De l’extérieur, on a l’impression que la technique est un milieu très masculin. Vous a-t-on fait des remarques sur la légitimité en tant que femme, sur votre travail ?
Oui. En plus il y a deux choses : je suis une femme et je suis jeune. Mais je me sens légitime à mon poste. Depuis que je suis en direction technique, je n’ai jamais eu de remarques, d’autant plus que je suis soutenue par la direction de la maison. J’ai eu plus des soucis au début de ma carrière mais à partir du moment où tu prouves que tu sais faire ton travail, les gens savent que tu fais l’affaire et homme ou femme, c’est pareil. Ce qui est peut-être plus embêtant par rapport à un homme, c’est que tu le prouves peut-être deux fois plus au début.

Selon vous, qu’apportent les femmes au niveau de la technique ?
Déjà, elles permettent que les équipes soient un peu plus hétérogènes donc c’est toujours mieux pour les caractères. Ça nous permet d’avancer quand on mélange, c’est toujours mieux d’avoir un groupe mixte. Qu’est-ce qu’on amène… Il y a des choses toutes bêtes. Par exemple, depuis qu’il y a des femmes dans le travail, on porte à plusieurs au lieu de porter tout seul. Au début de ma carrière, on me disait tout le temps « attends, je vais t’aider à porter » et en fait, ils se sont rendu compte que c’était beaucoup plus pratique de porter à deux que seul. Maintenant, même les gars se cassent un peu moins le dos.

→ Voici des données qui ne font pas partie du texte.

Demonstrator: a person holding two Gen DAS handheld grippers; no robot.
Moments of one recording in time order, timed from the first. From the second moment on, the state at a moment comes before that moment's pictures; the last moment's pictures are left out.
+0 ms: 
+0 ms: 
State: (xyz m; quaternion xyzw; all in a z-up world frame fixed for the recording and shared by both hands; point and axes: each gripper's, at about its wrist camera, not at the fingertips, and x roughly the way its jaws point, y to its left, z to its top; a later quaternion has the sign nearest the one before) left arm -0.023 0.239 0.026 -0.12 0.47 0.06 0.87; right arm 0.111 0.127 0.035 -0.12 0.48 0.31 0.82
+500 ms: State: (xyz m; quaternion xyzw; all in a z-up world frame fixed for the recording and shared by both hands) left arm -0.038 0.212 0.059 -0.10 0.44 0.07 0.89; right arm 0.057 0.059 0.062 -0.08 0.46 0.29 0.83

Selon vous, comment sont représentées les femmes dans la création théâtrale ?
Pour moi, il n’y a pas encore assez de femmes. Quand j’ai débuté, dans la musique, j’étais exclusivement avec des équipes de mecs. Déjà, la lumière n’est pas beaucoup représentée dans les salles de concert et la plupart des régisseurs son sont des hommes. Ça devient de moins en moins vrai aujourd’hui mais il y a encore des secteurs où on n’est pas très bien représentées. Je fais attention à ça dans mon travail, je veux recruter des femmes – pas forcément pour atteindre la parité mais parce que je trouve ça important d’avoir des groupes mixtes – et malheureusement, je trouve qu’on n’a pas beaucoup de candidatures de femmes. Mais je sais qu’il y en a de plus en plus qui sont formées.

Y a-t-il une femme que vous admirez, qui vous inspire dans le monde du théâtre?

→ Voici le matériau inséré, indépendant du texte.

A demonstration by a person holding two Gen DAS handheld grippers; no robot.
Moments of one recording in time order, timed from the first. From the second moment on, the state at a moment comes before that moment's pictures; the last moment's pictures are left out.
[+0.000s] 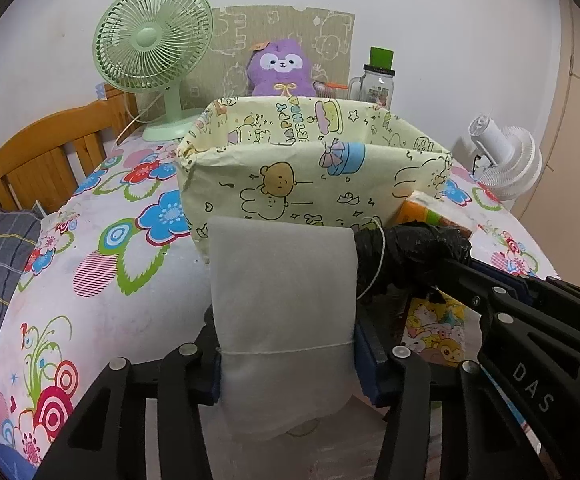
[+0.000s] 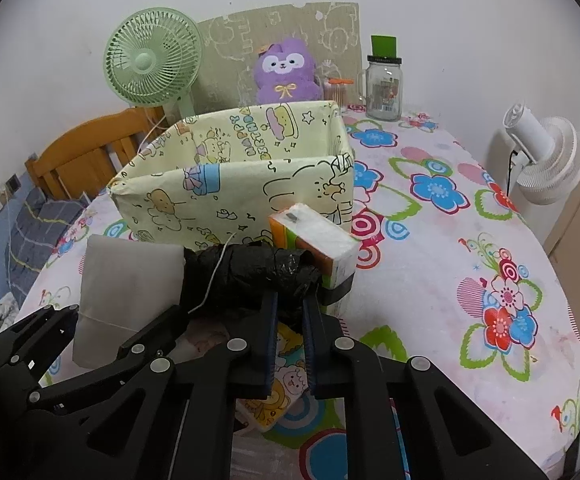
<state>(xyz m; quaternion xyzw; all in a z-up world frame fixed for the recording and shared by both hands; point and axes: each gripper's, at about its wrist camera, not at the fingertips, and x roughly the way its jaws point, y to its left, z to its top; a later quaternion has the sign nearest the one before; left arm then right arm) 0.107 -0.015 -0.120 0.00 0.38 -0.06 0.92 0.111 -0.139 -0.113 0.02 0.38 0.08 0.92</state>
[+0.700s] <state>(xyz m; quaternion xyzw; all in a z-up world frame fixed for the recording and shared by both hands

Alors, non. Mais c’est aussi parce que quand je suis arrivée, il y en avait très peu en technique. Encore aujourd’hui, il y a très peu de femmes en direction technique : je pense qu’en France, on est une dizaine. En fait, il n’y a pas vraiment de personnes, tout court, que j’admire ; je vais plus admirer des projets que des personnalités. Après, il y a des gens avec qui j’ai travaillé mais pas des grands noms. Et des femmes, pas spécialement. Mais c’est des femmes qui n’ont rien à voir avec le spectacle, oui, des femmes comme Elisabeth Badinter, des femmes qui ont lutté pour les droits de femmes, évidemment, m’impressionnent mais elles n’ont pas de lien avec le théâtre.